Blind-overwrite contract (from module docstring, run_predict.py:13–14):
"Each call [to
write_walk_forward_outputs] OVERWRITES the destination; there is no read-merge-write accumulator."
Walk-forward bypass contract (from module docstring, run_predict.py:18–25):
"Walk-forward CV … deliberately does NOT route through
run_predict: it needs to accumulate K init_dates' worth of predictions per fold and write once."
Fold resolution priority (run_predict.py:86–98): production fold takes precedence over any season-year fold. This means after run fit-production, the production model is used for all subsequent cli predict and forecast calls regardless of season_year.
DESIGN.md Clause 34 (artefact contract, verbatim):
"PREDICT →
preds/{experiment_key}/{label}/walk_forward_preds.parquet."

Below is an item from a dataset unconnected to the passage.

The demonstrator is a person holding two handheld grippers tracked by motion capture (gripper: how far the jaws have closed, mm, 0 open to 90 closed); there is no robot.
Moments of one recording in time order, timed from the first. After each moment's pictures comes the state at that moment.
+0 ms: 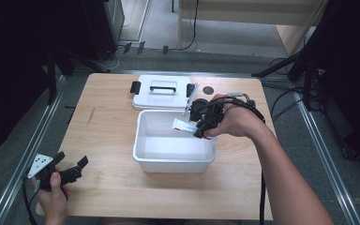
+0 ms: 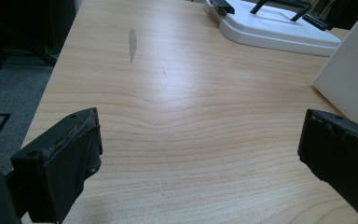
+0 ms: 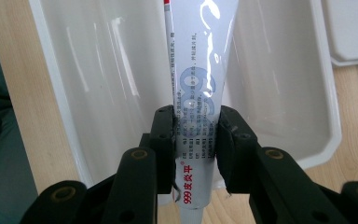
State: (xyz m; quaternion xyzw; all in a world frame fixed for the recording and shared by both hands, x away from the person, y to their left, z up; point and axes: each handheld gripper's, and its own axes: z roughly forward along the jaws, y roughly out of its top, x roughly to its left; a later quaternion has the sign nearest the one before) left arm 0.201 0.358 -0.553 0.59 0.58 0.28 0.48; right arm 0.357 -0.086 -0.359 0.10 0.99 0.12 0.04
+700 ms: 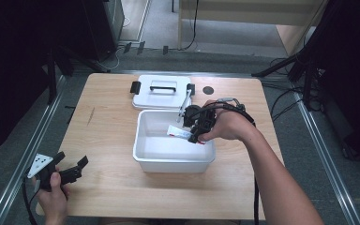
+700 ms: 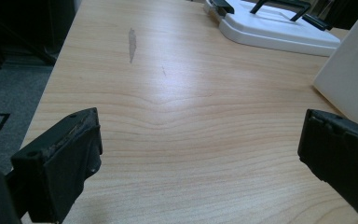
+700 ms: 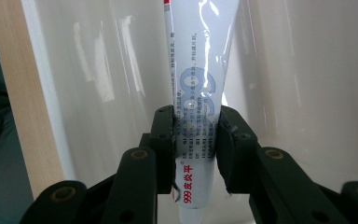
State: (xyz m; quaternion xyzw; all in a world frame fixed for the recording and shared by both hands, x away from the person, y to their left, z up) left arm 0.201 0.358 -0.553 0.59 0.58 0.28 0.48; right arm 0.359 -0.072 -0.384 0.07 0.99 0.11 0.02
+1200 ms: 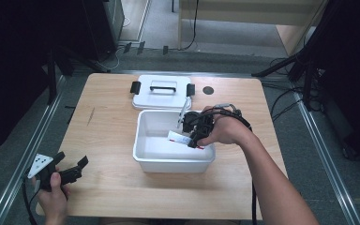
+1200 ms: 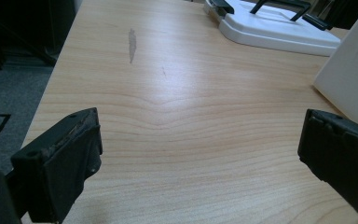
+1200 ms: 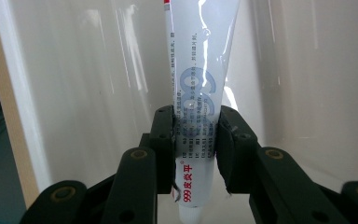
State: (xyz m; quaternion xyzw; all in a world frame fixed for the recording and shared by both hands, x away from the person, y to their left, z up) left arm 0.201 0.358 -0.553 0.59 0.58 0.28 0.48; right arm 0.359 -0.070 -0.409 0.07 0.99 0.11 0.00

DESIGN.md Clause 29 (Polars path, verbatim):
"WHEN passing a path to
polars.scan_parquet… the system SHALL convert viastr(path)."

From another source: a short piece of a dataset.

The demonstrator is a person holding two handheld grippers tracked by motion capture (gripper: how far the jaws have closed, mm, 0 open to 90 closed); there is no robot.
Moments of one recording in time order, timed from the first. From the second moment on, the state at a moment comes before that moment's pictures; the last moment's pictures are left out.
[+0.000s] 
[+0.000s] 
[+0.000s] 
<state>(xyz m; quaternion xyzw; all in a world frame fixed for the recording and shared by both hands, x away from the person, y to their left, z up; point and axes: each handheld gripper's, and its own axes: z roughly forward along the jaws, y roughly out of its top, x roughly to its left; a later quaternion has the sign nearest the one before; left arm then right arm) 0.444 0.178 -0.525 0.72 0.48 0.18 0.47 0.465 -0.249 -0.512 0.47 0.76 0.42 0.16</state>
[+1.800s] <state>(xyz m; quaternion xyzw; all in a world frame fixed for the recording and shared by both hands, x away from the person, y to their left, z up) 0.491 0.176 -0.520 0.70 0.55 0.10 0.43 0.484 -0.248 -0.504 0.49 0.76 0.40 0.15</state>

Applied at run_predict.py:136: pl.scan_parquet(str(pred_parquet)).
Failure modes and recovery¶
| Symptom | Likely cause | Recovery |
|---|---|---|
FileNotFoundError: No model found under … tried 'production' and '{year}' |
FIT stage not run | Run cli run hindcast or cli run fit-production |
ValueError: No rows in pred.parquet for season_year=N, init_date=… |
Year not covered in feature parquet or init-date off-grid in forecast mode | Re-run features with feature_end_year raised; or check init_date format |
FileNotFoundError: No pred.parquet found at either … |
Neither forecast nor canonical parquet present | Run cli run features or cli run forecast-features |
walk_forward_preds.parquet has only one init-date after CV |
Walk-forward caller used run_predict (overwrite) instead of accumulator |
Walk-forward must use run.runner._predict_fold_rolling, not run_predict |
Negative or extreme sim_yield_kg_ha values |
inverse_transform retrend applied to uncorrected detrended values |
Check detrender and weather correction config |
Cross-references¶
- ExperimentConfig —
commodity.hindcast_init_dates,commodity.nearest_init_date,preds_dir - HindcastSlice —
load_detrender,load_model,load_feature_fill_values - ExperimentResult —
from_run_dir,load_included_geo_identifiers - Concept: walk-forward CV — accumulation semantics that bypass
run_predict - Pipeline: fit — upstream producer of all three artefacts consumed here
- Pipeline: postprocess — downstream consumer of
walk_forward_preds.parquet - Source: regression —
runtime.predict,apply_weather_correction_postprocess,inverse_transform - Source: detrend —
AbstractDetrend.transform,inverse_transform - Source: stages — full
run_predict.pysummary - Source: DESIGN.md — Clauses 29, 34; forecast isolation; walk-forward predict contract
PRs that materially changed this stage¶
- PR #369 (
f5399b96) — restructured forecast pred.parquet path fromforecast/{init_date}/toforecast/{season_year}/{init_date}/, fixing a skip-if-exists collision that caused_load_prediction_sliceto raiseValueErrorforseason_year=N+1. Changed routing check atrun_predict.py:204–213. - PR #345 (
tl/fix-path-issues) — switchedpl.scan_parquetto acceptstr(pred_parquet)instead ofCloudPathdirectly (DESIGN.md Clause 29); fixedAnyPath-based path resolution for S3 targets.